> [Task brief]
From the first line to the last, copy the material exactly and leave the pictures out.

> [Provided material]
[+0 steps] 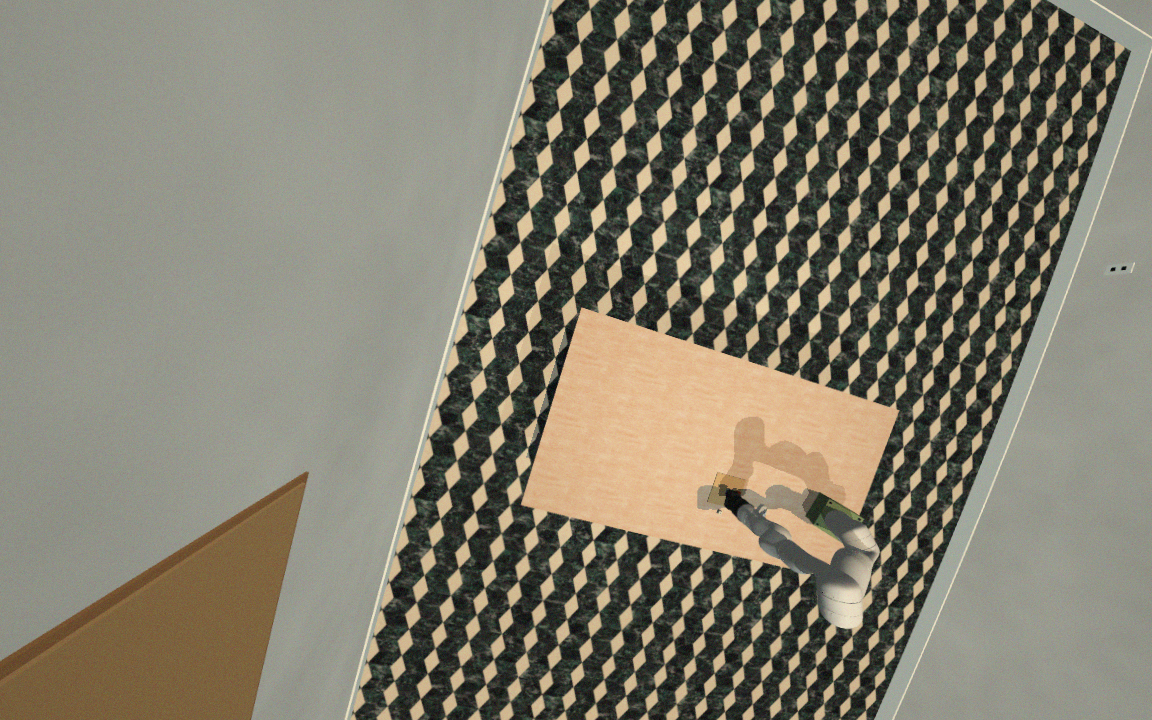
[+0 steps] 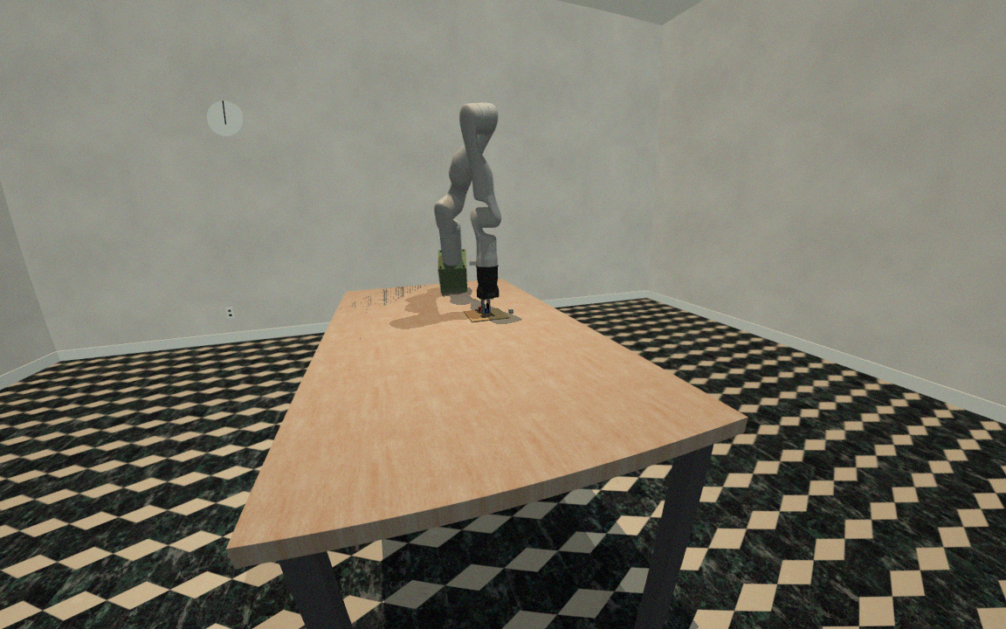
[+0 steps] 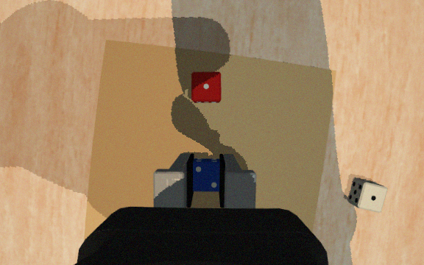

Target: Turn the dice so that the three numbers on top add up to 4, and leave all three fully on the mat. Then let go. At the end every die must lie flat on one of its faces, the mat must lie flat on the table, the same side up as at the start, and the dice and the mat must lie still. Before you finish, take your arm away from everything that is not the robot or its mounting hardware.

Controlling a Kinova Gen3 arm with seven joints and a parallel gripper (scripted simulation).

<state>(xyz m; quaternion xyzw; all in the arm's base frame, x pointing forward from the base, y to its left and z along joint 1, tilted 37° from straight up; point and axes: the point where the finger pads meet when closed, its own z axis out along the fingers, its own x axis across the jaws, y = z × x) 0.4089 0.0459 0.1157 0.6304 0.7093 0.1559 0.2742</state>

> [Finished task]
[+0 steps] 
[+0 steps] 
[+0 steps] 

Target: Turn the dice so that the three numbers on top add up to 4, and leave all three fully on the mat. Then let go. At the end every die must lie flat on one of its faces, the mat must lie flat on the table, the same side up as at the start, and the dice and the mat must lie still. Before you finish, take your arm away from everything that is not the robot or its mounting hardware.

Controlling a Kinova Gen3 arm with seven joints and a parallel gripper (scripted simulation).

<state>(xyz m; quaternion xyzw; all in the arm's base frame, x pointing forward from the base, y to its left and z along joint 1, tilted 37° from straight up; point and axes: the point where the finger pads meet when closed, its own z axis out along the fingers, its own x axis across the jaws, y = z × x) 0.4089 0.0459 0.1157 0.6304 0.7093 0.1559 0.2742</state>

This output is complete as it stands.